Not in a motel bed. Not between hunts. Not in stolen moments and half-promises. He wants forever.
You find him on the porch of the house you're renting, boots kicked up, beer in hand, staring out at nothing. You walk up behind him and wrap your arms around his shoulders like it’s the most natural thing in the world—because with him, it is.
“You okay?” you ask, voice warm.
He tilts his head back to look at you, grin lazy. “Better now.”
You move to sit beside him, thigh pressed to his. The sky’s fading into gold, cicadas humming in the trees. It’s stupidly peaceful. He hates how much he loves it.
“You look like you’re thinking,” you tease, nudging him with your knee. “Which is dangerous.”
He hums. Takes a long sip of his beer before finally saying, “I ever tell you about that house I used to dream of as a kid?”
You shake your head.
He glances at you, smile soft around the edges. “Had a porch like this. Swingin’ bench. Barbecue out back. Big ol’ garage. A dog. Maybe a couple kids. Nothin’ fancy. Just... safe. Mine.”
Your heart skips. “You still think about it?”
He shrugs, but there’s no casual in the way he fidgets with the label on the bottle. “Didn’t for a long time. Figured that kinda life was for other people. Civilians. People who didn’t have blood on their boots and nightmares in their rearview.”
You wait. You know he’s circling the thing he actually wants to say.
Then, like it takes everything in him:
“But lately, I dunno... when I see you in the kitchen, or curled up with that book you like, or just... breathing easy? I start thinking maybe it’s not so far off. That maybe I get to want it again.”
Your throat tightens. “Dean...”
“I know it sounds crazy. Me, giving up the life.” He chuckles, but there’s no humor in it. “But for the first time, I’m starting to think the world might not end if I stop hunting. And even if it does...” He looks at you then—really looks. “If I gotta go out, I want it to be after I’ve had a damn good life. With you in it.”
You reach out and take his hand, lacing your fingers together. “You don’t have to be anyone else, Dean. You don’t have to know how to settle down overnight. But if this is what you want—me, a porch, that swing—I’m already in.”

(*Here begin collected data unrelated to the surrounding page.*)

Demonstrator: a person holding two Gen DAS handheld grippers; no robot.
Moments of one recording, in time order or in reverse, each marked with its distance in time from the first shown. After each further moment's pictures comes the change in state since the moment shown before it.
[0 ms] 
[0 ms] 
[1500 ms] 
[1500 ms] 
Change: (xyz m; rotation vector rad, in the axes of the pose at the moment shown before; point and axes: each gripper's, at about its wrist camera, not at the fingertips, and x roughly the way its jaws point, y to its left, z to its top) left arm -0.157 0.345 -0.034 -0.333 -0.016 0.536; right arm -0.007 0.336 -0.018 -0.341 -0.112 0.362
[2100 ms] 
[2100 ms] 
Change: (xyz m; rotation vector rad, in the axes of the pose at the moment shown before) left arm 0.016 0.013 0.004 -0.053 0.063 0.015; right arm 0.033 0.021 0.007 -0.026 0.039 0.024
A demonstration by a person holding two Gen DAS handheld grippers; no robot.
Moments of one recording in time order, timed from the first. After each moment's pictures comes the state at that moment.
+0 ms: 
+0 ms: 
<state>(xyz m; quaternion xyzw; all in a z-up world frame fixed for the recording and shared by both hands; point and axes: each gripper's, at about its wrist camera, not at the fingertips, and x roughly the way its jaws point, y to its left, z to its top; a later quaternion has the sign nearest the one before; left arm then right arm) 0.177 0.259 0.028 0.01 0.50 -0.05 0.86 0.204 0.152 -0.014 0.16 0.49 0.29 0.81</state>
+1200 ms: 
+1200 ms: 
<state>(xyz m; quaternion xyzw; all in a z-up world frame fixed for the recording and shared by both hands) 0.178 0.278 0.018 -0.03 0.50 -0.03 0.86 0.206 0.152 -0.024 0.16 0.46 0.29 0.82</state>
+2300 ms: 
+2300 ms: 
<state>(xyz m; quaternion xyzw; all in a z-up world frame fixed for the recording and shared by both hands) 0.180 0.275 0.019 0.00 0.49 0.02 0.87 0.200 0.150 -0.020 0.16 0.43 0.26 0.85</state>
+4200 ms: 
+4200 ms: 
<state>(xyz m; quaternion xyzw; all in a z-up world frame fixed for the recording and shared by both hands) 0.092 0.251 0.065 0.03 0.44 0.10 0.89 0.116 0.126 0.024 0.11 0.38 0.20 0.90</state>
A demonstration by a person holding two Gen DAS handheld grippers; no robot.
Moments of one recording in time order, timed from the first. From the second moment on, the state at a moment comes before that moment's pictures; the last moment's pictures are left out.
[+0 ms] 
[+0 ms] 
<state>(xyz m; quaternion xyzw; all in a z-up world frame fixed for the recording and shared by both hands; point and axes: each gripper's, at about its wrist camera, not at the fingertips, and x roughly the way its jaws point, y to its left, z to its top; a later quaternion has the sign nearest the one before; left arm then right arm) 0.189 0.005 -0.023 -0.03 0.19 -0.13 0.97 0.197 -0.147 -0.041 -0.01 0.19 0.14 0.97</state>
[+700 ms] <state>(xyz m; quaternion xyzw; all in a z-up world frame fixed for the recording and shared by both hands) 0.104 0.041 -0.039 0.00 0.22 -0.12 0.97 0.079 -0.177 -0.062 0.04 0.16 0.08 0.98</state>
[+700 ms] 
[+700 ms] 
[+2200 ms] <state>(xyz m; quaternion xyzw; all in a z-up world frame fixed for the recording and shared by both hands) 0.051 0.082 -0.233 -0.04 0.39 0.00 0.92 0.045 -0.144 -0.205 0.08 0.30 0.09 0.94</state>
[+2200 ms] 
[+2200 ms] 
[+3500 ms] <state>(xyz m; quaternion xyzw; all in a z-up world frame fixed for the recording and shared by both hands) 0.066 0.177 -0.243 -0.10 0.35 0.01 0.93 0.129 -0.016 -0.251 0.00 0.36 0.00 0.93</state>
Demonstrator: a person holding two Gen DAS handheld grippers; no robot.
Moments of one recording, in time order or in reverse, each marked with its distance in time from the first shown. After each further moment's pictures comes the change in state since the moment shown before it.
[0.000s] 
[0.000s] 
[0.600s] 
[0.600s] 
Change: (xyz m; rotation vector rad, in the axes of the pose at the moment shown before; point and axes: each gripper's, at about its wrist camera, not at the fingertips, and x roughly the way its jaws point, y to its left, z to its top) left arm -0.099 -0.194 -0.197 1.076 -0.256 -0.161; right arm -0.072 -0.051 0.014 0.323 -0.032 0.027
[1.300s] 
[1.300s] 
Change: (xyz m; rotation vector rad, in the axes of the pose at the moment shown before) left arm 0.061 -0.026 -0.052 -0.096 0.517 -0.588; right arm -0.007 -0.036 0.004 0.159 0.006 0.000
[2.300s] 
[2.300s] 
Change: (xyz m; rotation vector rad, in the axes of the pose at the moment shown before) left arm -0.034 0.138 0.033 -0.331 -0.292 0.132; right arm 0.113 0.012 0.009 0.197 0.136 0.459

He stares at you like you just handed him the moon.
Then he grins, eyes crinkling, something boyish and broken and beautiful lighting up his whole face. “You sure? I’m a pain in the ass, sweetheart.”
“You’re my pain in the ass.”
He kisses you right there, tasting like beer and forever.
The sun sets. The stars come out.
And for once, Dean Winchester doesn’t feel like he's running toward the end. He feels like he’s already home.